(EXERCISE DIRECTIONS) Copy each line in the data below that contains the word "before".

(THE DATA)

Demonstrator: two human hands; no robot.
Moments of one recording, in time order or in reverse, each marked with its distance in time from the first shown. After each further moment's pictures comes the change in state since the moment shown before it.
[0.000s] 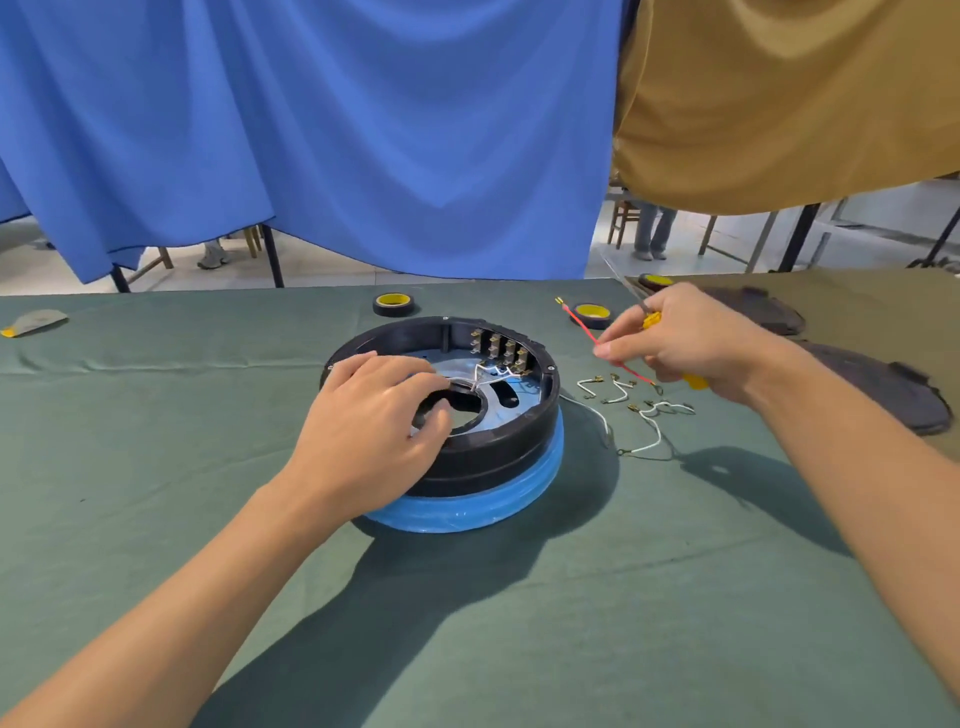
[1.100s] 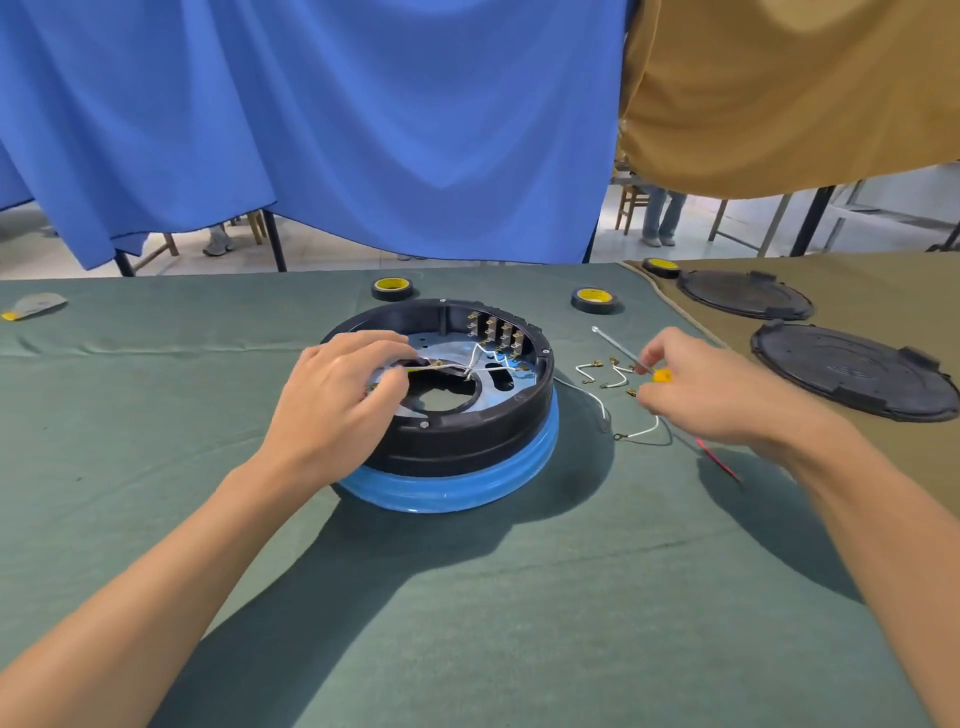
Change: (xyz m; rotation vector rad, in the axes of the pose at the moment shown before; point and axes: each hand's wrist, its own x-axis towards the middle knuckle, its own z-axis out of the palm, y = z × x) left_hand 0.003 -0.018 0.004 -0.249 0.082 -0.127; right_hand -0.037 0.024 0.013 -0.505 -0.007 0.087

(WRITTEN ANSWER)
Moments of one recording, in time order or in reverse, each marked with its distance in time from the first shown. After each further moment's pictures comes the change in state since the moment shown before it.
Change: (xyz m; rotation vector rad, in the axes of the pose at the moment shown before; point and axes: each hand's wrist, its own x-axis towards the middle knuckle, its own z-axis out of the palm, y = z × x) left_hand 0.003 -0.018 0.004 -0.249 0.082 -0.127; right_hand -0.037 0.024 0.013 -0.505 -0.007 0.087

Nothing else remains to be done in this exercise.